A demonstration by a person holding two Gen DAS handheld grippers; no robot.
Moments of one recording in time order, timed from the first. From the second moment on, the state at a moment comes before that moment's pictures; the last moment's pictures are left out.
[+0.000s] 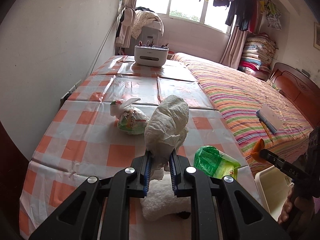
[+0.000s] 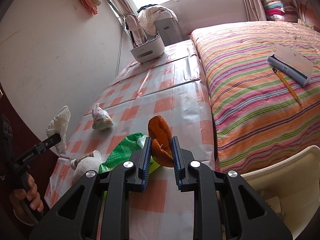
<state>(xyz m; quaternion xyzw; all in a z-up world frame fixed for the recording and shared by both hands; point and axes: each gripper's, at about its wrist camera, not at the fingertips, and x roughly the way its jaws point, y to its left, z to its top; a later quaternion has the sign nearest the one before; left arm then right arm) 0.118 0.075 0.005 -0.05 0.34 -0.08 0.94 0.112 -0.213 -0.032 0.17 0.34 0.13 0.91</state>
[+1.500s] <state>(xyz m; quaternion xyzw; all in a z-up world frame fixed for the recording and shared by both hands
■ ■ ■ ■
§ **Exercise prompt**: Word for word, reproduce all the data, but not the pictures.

§ **Response below**:
A demonstration by a person holding two Gen DAS handheld grippers; no robot.
Moments of one recording in time order, timed from the first. From the second moment on, the state at a moment comes before that moment's pictures; the last moment's pictures are left out.
[+0.000s] 
[+0.000s] 
<state>(xyz m; quaternion xyzw; all in a z-up world frame fixed for the recording and shared by both hands; point and axes: each gripper's, at about its wrist camera, not at the fingertips, and x roughly the way its jaws point, y to its left, z to its top; a later quaternion has the sign nearest the one before; left arm then right arm) 0.118 0.075 0.005 -0.05 0.34 -0.08 0.94 0.112 -0.213 -0.032 0.17 0.34 0.13 0.91</state>
[+1.500s] <state>(xyz m; quaternion xyzw; all in a z-up world frame fixed for the recording and shared by both hands

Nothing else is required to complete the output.